• _WHAT YOU NEED TO DO_
Transcribe the data in full; each line must match exactly.

• _EXCERPTED RECORDS_
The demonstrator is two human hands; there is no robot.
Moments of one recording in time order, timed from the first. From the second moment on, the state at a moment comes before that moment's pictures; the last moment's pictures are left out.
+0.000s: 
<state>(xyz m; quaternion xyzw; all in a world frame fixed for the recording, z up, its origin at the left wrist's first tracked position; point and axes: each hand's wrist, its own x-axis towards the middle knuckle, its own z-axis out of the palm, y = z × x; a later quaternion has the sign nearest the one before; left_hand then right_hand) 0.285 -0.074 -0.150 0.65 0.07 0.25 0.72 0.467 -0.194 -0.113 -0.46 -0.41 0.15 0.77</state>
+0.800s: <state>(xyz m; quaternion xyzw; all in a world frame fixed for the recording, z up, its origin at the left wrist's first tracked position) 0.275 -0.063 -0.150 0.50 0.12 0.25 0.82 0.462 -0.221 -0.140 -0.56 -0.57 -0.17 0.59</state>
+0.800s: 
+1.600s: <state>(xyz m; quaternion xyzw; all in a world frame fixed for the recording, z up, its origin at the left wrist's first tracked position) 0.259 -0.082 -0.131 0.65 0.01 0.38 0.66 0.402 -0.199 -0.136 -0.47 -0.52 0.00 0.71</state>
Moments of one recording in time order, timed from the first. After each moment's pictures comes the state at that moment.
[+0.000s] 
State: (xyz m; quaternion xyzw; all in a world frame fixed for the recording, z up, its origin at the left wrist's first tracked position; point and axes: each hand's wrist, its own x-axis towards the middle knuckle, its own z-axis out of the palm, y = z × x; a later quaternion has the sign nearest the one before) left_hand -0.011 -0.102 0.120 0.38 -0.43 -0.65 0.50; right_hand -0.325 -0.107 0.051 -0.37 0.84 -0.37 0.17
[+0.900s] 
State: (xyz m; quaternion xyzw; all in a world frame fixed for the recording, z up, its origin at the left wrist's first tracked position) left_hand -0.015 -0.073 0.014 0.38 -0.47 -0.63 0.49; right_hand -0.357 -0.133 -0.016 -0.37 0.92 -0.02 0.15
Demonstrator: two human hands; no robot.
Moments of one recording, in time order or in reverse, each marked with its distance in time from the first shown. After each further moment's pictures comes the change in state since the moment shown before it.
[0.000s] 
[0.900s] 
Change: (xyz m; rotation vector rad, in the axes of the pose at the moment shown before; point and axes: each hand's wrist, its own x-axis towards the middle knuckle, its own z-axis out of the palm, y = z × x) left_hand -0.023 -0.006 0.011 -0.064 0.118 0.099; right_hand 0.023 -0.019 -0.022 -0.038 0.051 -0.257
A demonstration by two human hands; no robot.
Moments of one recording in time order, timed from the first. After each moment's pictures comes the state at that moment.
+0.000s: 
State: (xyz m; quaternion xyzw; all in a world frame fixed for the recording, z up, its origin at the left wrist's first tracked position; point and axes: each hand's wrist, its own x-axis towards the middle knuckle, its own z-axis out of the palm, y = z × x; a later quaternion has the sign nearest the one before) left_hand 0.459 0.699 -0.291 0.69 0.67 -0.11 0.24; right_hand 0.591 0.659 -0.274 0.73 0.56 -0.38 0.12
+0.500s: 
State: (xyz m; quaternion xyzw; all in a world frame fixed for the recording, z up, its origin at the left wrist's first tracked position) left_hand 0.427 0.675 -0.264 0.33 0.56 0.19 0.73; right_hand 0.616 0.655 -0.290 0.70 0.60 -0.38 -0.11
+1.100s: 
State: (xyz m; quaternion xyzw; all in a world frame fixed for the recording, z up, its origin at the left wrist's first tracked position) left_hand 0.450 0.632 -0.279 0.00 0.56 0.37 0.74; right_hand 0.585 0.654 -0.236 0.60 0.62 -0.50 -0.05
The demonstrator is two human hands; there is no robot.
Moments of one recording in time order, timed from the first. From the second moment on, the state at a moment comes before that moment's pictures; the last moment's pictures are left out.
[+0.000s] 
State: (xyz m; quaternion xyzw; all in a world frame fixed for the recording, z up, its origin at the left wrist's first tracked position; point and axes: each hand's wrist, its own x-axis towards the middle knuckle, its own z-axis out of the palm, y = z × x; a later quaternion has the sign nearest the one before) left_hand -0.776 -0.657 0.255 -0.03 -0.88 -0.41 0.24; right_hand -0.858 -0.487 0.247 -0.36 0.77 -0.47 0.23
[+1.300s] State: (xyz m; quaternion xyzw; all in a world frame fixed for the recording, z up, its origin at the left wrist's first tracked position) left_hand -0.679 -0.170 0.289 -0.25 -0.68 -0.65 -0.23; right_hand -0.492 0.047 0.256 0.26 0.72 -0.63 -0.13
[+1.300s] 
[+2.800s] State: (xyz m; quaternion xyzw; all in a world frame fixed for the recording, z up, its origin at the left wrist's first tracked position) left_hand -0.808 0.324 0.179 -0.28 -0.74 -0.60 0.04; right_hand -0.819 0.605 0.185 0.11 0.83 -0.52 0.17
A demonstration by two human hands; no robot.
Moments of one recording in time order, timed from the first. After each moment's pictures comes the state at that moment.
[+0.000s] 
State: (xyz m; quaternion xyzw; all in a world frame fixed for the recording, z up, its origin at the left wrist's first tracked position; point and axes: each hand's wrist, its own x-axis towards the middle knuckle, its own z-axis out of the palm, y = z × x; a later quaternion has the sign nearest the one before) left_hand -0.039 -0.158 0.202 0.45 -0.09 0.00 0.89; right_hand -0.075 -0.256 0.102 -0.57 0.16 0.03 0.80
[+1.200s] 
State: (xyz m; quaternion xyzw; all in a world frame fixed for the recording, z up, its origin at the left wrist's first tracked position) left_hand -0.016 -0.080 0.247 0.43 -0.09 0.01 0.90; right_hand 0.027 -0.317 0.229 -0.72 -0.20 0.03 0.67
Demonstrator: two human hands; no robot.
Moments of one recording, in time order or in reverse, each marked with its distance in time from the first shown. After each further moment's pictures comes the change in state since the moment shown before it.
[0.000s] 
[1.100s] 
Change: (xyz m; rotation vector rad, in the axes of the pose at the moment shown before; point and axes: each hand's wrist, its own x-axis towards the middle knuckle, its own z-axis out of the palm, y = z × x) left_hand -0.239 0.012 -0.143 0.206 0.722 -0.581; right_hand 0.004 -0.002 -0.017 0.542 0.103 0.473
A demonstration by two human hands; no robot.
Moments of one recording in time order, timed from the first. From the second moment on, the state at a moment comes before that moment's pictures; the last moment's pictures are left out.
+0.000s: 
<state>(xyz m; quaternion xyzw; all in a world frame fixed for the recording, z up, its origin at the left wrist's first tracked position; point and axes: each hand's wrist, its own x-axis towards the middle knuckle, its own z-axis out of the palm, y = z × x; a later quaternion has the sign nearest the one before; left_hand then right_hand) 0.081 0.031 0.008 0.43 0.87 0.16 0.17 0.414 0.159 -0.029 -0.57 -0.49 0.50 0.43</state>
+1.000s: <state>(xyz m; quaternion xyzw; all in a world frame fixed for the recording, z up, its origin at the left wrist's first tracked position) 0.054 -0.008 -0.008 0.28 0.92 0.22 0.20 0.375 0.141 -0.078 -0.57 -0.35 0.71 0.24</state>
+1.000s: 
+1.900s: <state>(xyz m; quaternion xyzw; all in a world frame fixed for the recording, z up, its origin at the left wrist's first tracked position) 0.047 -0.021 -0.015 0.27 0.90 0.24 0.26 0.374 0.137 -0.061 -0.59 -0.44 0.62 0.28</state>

• _ANSWER BELOW_
The demonstrator is two human hands; there is no robot.
Moments of one recording in time order, timed from the first. From the second moment on, the state at a moment comes before that moment's pictures; the last moment's pictures are left out.
+0.000s: 
<state>(xyz m; quaternion xyzw; all in a world frame fixed for the recording, z up, its origin at the left wrist's first tracked position; point and axes: each hand's wrist, its own x-axis towards the middle knuckle, its own z-axis out of the palm, y = z × x; a later quaternion has the sign nearest the one before; left_hand then right_hand) 0.285 -0.074 -0.150 0.65 0.07 0.25 0.72 0.467 -0.194 -0.113 -0.46 -0.41 0.15 0.77</state>
+0.800s: <state>(xyz m; quaternion xyzw; all in a world frame fixed for the recording, z up, its origin at the left wrist's first tracked position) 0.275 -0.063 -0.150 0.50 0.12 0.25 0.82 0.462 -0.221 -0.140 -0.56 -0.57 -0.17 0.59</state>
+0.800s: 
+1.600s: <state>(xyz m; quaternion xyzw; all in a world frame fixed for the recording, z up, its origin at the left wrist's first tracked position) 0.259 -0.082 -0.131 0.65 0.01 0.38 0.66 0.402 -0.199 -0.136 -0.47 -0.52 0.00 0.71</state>
Moments of one recording in time order, timed from the first. After each moment's pictures comes the state at that moment.
[+0.000s] 
State: (xyz m; quaternion xyzw; all in a world frame fixed for the recording, z up, its origin at the left wrist's first tracked position; point and axes: each hand's wrist, its own x-axis towards the middle knuckle, its own z-axis out of the palm, y = z × x; a later quaternion has the sign nearest the one before) left_hand -0.011 -0.102 0.120 0.38 -0.43 -0.65 0.50; right_hand -0.325 -0.107 0.051 -0.37 0.84 -0.37 0.17
[+0.900s] 
State: (xyz m; quaternion xyzw; all in a world frame fixed for the recording, z up, its origin at the left wrist's first tracked position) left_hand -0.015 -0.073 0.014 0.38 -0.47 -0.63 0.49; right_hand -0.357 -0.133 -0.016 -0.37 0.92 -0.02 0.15
Demonstrator: two human hands; no robot.
Moments of one recording, in time order or in reverse, each marked with its distance in time from the first shown. After each further moment's pictures comes the change in state since the moment shown before it.
[0.000s] 
[0.900s] 
Change: (xyz m; rotation vector rad, in the axes of the pose at the moment shown before; point and axes: each hand's wrist, its own x-axis towards the middle knuckle, its own z-axis out of the palm, y = z × x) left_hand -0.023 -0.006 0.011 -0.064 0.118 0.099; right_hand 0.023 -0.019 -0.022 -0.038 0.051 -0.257
A demonstration by two human hands; no robot.
Moments of one recording in time order, timed from the first. After each moment's pictures comes the state at that moment.
+0.000s: 
State: (xyz m; quaternion xyzw; all in a world frame fixed for the recording, z up, its origin at the left wrist's first tracked position; point and axes: each hand's wrist, its own x-axis towards the middle knuckle, its own z-axis out of the palm, y = z × x; a later quaternion has the sign nearest the one before) left_hand 0.459 0.699 -0.291 0.69 0.67 -0.11 0.24; right_hand 0.591 0.659 -0.274 0.73 0.56 -0.38 0.12
+0.500s: 
State: (xyz m; quaternion xyzw; all in a world frame fixed for the recording, z up, its origin at the left wrist's first tracked position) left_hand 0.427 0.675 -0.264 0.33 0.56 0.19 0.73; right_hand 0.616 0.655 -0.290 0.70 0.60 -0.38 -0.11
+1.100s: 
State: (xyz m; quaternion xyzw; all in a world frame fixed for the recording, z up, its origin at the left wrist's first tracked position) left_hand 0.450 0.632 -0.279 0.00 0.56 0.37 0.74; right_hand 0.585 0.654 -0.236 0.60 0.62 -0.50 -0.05
The demonstrator is two human hands; there is no robot.
Moments of one recording in time order, timed from the first. From the second moment on, the state at a moment comes before that moment's pictures; the last moment's pictures are left out.
[+0.000s] 
State: (xyz m; quaternion xyzw; all in a world frame fixed for the recording, z up, its origin at the left wrist's first tracked position; point and axes: each hand's wrist, its own x-axis towards the middle knuckle, its own z-axis out of the palm, y = z × x; a later quaternion has the sign nearest the one before) left_hand -0.776 -0.657 0.255 -0.03 -0.88 -0.41 0.24; right_hand -0.858 -0.487 0.247 -0.36 0.77 -0.47 0.23
[+1.300s] State: (xyz m; quaternion xyzw; all in a world frame fixed for the recording, z up, its origin at the left wrist's first tracked position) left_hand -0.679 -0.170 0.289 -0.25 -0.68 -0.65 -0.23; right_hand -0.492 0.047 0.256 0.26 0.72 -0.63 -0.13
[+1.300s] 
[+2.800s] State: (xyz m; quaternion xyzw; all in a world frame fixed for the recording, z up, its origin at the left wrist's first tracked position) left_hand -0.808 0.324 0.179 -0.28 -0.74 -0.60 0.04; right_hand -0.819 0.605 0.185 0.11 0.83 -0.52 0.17
A demonstration by two human hands; no robot.
Moments of one recording in time order, timed from the first. After each moment's pictures comes the state at that moment.
[+0.000s] 
State: (xyz m; quaternion xyzw; all in a world frame fixed for the recording, z up, its origin at the left wrist's first tracked position; point and axes: each hand's wrist, its own x-axis towards the middle knuckle, its own z-axis out of the palm, y = z × x; a later quaternion has the sign nearest the one before) left_hand -0.039 -0.158 0.202 0.45 -0.09 0.00 0.89; right_hand -0.075 -0.256 0.102 -0.57 0.16 0.03 0.80
[+1.200s] 
State: (xyz m; quaternion xyzw; all in a world frame fixed for the recording, z up, its origin at the left wrist's first tracked position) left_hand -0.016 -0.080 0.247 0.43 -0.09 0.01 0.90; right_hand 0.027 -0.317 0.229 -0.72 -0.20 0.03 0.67
Demonstrator: two human hands; no robot.
Moments of one recording, in time order or in reverse, each marked with its distance in time from the first shown. After each further moment's pictures comes the change in state since the moment shown before it.
[0.000s] 
[1.100s] 
Change: (xyz m; rotation vector rad, in the axes of the pose at the moment shown before; point and axes: each hand's wrist, its own x-axis towards the middle knuckle, its own z-axis out of the palm, y = z × x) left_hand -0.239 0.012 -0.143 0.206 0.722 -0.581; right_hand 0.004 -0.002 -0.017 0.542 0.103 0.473
A demonstration by two human hands; no robot.
Moments of one recording in time order, timed from the first. From the second moment on, the state at a moment comes before that moment's pictures; the last moment's pictures are left out.
+0.000s: 
<state>(xyz m; quaternion xyzw; all in a world frame fixed for the recording, z up, its origin at the left wrist's first tracked position; point and axes: each hand's wrist, its own x-axis towards the middle knuckle, its own z-axis out of the palm, y = z × x; a later quaternion has the sign nearest the one before; left_hand then right_hand) 0.081 0.031 0.008 0.43 0.87 0.16 0.17 0.414 0.159 -0.029 -0.57 -0.49 0.50 0.43</state>
+1.000s: <state>(xyz m; quaternion xyzw; all in a world frame fixed for the recording, z up, its origin at the left wrist's first tracked position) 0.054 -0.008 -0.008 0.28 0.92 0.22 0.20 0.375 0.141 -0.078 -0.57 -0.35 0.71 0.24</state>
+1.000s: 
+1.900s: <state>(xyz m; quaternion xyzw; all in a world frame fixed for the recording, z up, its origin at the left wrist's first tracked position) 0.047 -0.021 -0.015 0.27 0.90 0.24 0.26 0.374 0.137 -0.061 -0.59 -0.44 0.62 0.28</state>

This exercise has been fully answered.